Fixed broadband upgrades and increased mobile data usage continues to fuel access spending.
Mobile Internet access spending is playing catch-up with its fixed equivalent. Are we at the start of a race to the bottom for mobile network operators?
In the Netherlands, high-speed broadband internet services (i.e. >30Mbps) are delivered via cable, fibre or DSL. These high-speed access services enable digital video programming, non-linear TV (e.g. VOD TV), cloud storage and other services.
Spending on fixed broadband access is expected to increase by 1.8% per annum on average until 2021. Fixed broadband subscriber growth is limited as market penetration is already high and the fixed broadband sector is very mature. Penetration is forecast to rise from 94.4% to almost 100% over the forecast period, while the number of households is increasing by 0.9% per year. High-speed fixed broadband customers will account for 87.3% of subscriptions at the end of 2021.
KPN and Ziggo dominate the fixed broadband market with a combined share of over 80% of subscriptions at the end of September 2016. A Dutch court recently ruled that KPN must grant other parties access to its fixed network (until at least 2019).
On the mobile side, 4G (LTE) is very mature in the Netherlands and practically covers the entire country, with high speeds on average. The share of 4G in the Netherlands is expected to grow from 62% in 2017 to 89.4% by the end of 2021.
Increased competition has led to a focus on unlimited data bundles and increasing average available bandwidth, especially in dense urban areas. Four mobile operators (MNOs) with widespread 4G coverage are competing for a share of the Dutch 4G data market. Despite increased competition, the mobile internet access market is set to continue at an average growth rate of 7.1% per annum until 2021 as budgets are moving from telephony (minutes and SMS) to data.

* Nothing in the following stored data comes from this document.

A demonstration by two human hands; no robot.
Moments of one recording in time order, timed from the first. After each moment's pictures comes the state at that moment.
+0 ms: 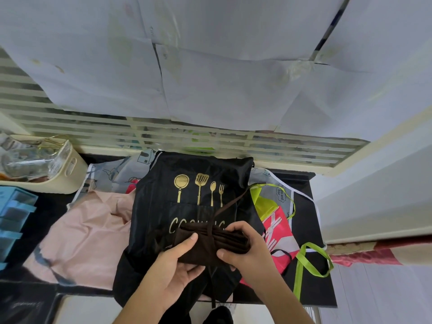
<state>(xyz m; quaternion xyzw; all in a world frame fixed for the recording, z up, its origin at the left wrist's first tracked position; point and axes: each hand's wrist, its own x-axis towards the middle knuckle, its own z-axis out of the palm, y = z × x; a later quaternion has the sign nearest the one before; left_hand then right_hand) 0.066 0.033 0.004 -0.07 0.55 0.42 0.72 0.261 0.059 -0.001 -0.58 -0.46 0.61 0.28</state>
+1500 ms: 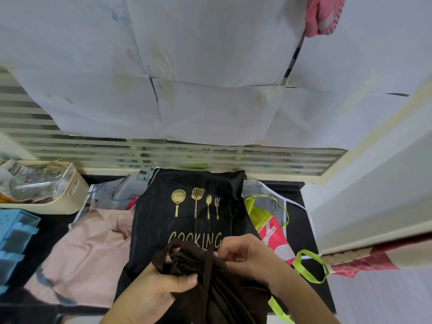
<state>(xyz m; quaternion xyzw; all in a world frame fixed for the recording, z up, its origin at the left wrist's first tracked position) 0.039 0.015 0.061 0.23 0.44 0.37 0.78 0.277 0.075 0.065 -0.40 -0.62 0.64 0.20</state>
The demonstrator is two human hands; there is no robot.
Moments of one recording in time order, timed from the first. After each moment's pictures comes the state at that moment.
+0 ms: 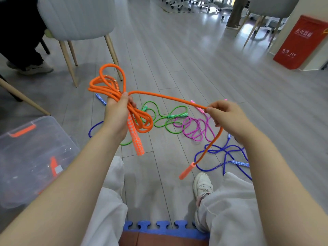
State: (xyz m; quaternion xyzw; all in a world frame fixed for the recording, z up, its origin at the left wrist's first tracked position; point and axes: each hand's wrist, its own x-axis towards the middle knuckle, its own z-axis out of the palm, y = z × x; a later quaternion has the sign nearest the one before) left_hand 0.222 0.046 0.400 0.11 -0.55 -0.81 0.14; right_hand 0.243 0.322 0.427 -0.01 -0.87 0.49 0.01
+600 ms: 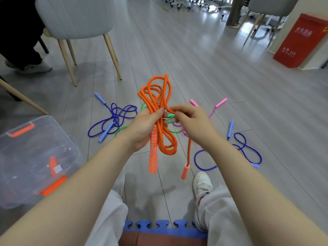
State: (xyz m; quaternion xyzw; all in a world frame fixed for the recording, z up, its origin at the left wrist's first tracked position) left_hand 0.246 0.093 0.391 0.01 -0.59 -0.80 -0.11; right_hand 0.257 0.243 0.413 0.06 -0.84 0.54 0.03
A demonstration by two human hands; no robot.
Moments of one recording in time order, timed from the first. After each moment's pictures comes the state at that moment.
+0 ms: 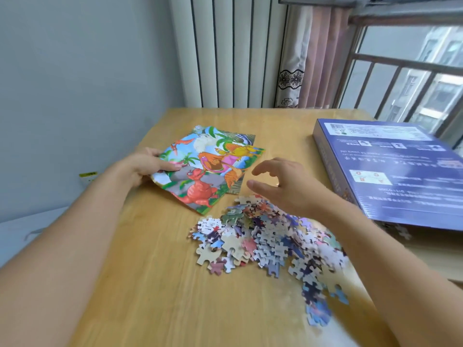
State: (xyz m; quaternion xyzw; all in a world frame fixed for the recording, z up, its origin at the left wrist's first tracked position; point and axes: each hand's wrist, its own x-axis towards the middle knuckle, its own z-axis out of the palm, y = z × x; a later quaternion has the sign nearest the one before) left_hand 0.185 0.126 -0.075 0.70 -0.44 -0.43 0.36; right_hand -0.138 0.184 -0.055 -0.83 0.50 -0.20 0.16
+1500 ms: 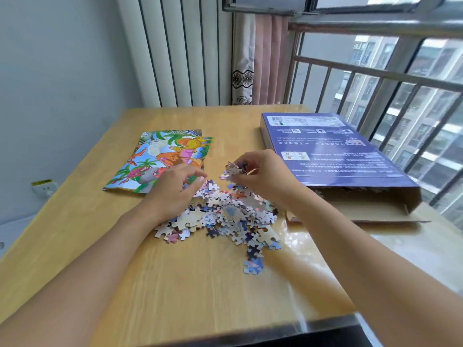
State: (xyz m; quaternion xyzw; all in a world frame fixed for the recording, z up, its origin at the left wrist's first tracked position) left_hand 0.039 0.226 -0.094 0.54 -0.77 -0.16 0.31; right_hand -0.192 0.229 -0.057 -0.74 0.53 -0.35 0.23
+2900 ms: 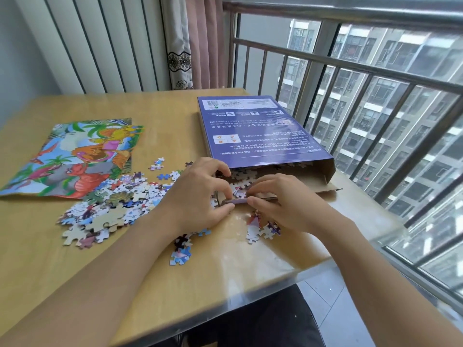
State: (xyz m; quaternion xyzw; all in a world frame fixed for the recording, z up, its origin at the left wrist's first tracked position) left_hand -0.117 0.267 -0.092 0.32 -0.90 -0.09 0.29; right_hand -0.339 0.321 -0.077 -0.80 0.57 -0.18 0.10
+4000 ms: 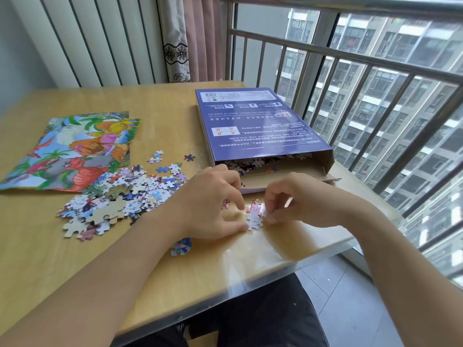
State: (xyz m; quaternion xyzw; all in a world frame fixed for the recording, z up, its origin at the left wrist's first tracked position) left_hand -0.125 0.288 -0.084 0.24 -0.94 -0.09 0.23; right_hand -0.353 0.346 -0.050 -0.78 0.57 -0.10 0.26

|Access spending market (€ millions)|
|Netherlands||Historical data||Forecast data||CAGR %|
|Mobile Internet Access||1,289||1,409||1,593||1,786||1,916||2,054||2,203||2,360||2,526||2,703||7.1%|
Even though access spending in fixed broadband is increasing, the fibre rollout in the Netherlands is stagnating. In the first half of 2017, ‘only’ 50,000 homes were connected to fibre as opposed to 300,000 in the first half of 2013, as reported by Stratix research. This is especially true in rural areas, but fibre penetration is also low in The Hague and Rotterdam (9% and 3% respectively). Instead, operators focus on upgrading existing networks, thereby avoiding the need to roll out new physical infrastructure.
The mobile market has reached a point at which it is experiencing increased competition to attract and retain customers. This is a significant challenge for MNOs: they will need to defend their position in a market driven by increased data usage, putting pressure on prices but simultaneously requiring substantial investments in network capacity. The vicious circle of increased pressure on top-lines and the struggle to bring down network costs will require MNOs to diversify their businesses in the long term.
An important underlying assumption in this Outlook is that Netflix will stick to its ad-free business model. A change towards a free, ad-based model by Netflix or one of its major competitors in the Dutch market could have a major impact on total TV advertising budgets, as well as on the allocation of the total budget over the various players.